My Preliminary Experiment:
My preliminary experiment allowed me to identify faults in my plan and alter them for the real experiment. I needed to work out which temperatures I could count the gas bubbles at, and found that at the temperature of 60ºc, none were produced. Therefore, I made the maximum temperature 50ºc. Following this, I tested the lowest temperature I could make the water, and decided 10ºc was the lowest yet most practical temperature. I then chose to record the number of gas bubbles within 30 seconds at 10ºc, 20ºc, 30ºc, 40ºc and 50ºc. After testing these temperatures, I was left with these prelimary results:
I decided upon conducting five separate temperature readings, and three repeats per temperature. Therefore, there is a sufficient number of readings which enable me to see the trend and correlation – from the time given. I chose to have three repeats as it wouldn't take a lot of time and there are other results to compare with.
Final Results:
On seeing my results, I am proud to say they are very reliable, I conducted my experiment with care and only had one outlier, which was roughly 50% higher than the previous results, which I quickly identified and re-tested. Given that elodea is a living thing, and does not produce uniform results, I'm not worried about it.
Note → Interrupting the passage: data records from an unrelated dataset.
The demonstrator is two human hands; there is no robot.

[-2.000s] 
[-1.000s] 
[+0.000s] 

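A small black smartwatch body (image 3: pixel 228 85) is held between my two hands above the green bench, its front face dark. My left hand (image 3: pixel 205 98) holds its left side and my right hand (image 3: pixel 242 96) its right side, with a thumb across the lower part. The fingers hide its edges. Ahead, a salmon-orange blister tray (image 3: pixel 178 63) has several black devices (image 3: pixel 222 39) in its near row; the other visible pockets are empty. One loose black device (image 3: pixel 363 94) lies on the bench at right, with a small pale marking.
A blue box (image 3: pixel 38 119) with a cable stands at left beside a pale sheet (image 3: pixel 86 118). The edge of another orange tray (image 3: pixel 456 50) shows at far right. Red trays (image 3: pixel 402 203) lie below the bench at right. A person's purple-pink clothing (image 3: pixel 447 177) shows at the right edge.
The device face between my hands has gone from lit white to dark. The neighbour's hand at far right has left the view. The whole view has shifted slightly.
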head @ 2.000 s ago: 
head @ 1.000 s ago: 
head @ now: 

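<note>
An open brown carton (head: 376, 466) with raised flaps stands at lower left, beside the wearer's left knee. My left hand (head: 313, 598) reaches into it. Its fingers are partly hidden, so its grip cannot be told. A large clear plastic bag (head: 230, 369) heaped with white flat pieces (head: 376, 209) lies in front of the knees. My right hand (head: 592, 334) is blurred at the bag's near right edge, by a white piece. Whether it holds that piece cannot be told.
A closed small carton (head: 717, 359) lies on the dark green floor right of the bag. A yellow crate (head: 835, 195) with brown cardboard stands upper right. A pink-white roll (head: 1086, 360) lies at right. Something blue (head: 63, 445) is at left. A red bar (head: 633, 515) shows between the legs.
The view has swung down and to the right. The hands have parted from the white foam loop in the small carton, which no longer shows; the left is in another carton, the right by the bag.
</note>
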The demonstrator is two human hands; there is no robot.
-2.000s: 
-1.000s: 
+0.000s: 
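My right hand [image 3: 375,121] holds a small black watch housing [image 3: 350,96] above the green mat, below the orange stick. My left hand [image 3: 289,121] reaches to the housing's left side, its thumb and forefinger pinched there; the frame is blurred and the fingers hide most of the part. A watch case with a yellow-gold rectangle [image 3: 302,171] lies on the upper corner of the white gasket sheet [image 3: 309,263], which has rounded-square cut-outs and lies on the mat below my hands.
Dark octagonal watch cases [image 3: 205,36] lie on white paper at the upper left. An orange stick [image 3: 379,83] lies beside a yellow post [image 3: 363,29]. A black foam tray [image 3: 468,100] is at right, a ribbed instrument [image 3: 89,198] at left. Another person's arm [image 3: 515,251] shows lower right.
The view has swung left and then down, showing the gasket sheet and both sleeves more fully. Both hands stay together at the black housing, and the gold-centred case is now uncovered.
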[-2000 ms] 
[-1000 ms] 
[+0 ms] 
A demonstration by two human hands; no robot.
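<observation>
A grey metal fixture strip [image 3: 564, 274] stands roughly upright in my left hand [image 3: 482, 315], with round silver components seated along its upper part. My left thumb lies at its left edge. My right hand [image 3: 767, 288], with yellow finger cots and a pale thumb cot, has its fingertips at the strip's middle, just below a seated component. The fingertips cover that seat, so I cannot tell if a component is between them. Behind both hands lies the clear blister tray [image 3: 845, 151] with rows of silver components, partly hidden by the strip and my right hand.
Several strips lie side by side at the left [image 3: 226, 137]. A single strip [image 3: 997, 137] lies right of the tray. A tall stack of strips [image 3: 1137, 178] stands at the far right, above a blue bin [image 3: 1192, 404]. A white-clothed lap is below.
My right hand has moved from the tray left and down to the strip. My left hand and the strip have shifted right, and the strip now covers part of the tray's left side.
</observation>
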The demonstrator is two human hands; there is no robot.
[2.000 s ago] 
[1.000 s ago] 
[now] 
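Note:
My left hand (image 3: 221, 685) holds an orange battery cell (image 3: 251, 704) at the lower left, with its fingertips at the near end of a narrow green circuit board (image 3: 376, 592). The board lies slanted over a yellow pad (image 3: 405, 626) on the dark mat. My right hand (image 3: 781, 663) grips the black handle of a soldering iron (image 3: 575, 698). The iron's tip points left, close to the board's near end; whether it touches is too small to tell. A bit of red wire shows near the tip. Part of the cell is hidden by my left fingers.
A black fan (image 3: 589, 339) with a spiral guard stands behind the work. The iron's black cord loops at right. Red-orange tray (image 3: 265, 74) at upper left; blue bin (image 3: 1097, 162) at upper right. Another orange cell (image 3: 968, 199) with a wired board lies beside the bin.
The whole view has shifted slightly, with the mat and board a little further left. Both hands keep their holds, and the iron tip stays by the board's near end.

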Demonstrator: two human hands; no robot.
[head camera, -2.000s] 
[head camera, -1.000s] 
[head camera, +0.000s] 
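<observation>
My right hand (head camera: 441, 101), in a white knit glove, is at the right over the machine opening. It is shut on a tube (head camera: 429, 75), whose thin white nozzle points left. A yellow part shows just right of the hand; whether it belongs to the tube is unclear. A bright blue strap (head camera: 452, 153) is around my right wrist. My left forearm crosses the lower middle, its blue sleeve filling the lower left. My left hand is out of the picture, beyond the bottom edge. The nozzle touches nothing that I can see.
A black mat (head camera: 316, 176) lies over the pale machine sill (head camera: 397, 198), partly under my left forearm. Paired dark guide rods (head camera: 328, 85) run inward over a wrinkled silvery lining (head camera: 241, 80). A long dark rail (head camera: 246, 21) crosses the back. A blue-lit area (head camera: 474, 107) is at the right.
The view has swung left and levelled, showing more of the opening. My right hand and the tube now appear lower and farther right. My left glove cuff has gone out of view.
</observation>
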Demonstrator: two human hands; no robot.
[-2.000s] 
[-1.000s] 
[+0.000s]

Enzymes can stop working and denature when they get too hot, but my results show that they still function at 50ºc. There is a positive correlation between temperature and the number of bubbles produced, and each temperature had repeated results which ranged no more than 5 bubbles.
Evidence:
Enzymes are fundamentally catalysts which speed up chemical reactions, like said earlier when introducing photosynthesis. But for the reaction to occur, enzymes in the plant must work, or the rate of reaction would be too slow. From my graph and my results, it is evident that as the temperature increases, the enzymes can absorb more heat energy, therefore they're able to move faster and react quicker during these temperatures. Green pigment called chlorophyll traps the light energy from the sun, and the light energy is used to make a sugar called glucose. The chloroplasts which contain the chlorophyll are located in the plant leaves, which are able to catch and absorb the sun's light. In the stems, no photosynthesis occurs. Stomates, which are located in the lower epidermis are used for air exchanged, letting CO2 in and O2 out. Again, there are seven variables which control photosynthesis, these seven things can change the rate of the enzymes reacting.
My Graph:
I am happy with the results on my graph. In my prediction, I predicted that the number of bubbles produced would increase, as the temperature increased. Therefore, my prediction was correct. I have identified one outlier, this could've been due to the length of time the cutting of elodea was left in the water before timing and counting – it's best to begin testing the reaction as soon as possible. Cloud cover could have altered the amount of light allowed to the plant, as the day passed. If so, this could not be helped.
Conclusion:
How does changing the temperature affect the rate of photosynthesis? To answer my original question, as the temperature increases, the rate of photosynthesis increases – more oxygen bubbles are produced. The higher temperatures allow more heat energy to be absorbed by enzymes, and collide with the carbon dioxide and hydrogen which they can only accept, they consequently work more quickly, and collide more frequently.
Evaluation:
I managed to conduct this experiment with as little help as possible, only allowing another person to help time with the stopwatch. I am happy and confident that my results are of a good quality and reliable. If I were to conduct this experiment again, I should like to repeat my readings more than three times to ensure I have the most reliable results possible, along with a more accurate average. My error bars are of a reasonable span. My technique throughout the experiment was good, though occassionally due to the complexity of this investigation, the elodea was left in the water longer than other times, therefore it could've become more familiar with the temperature, slowing down its reaction.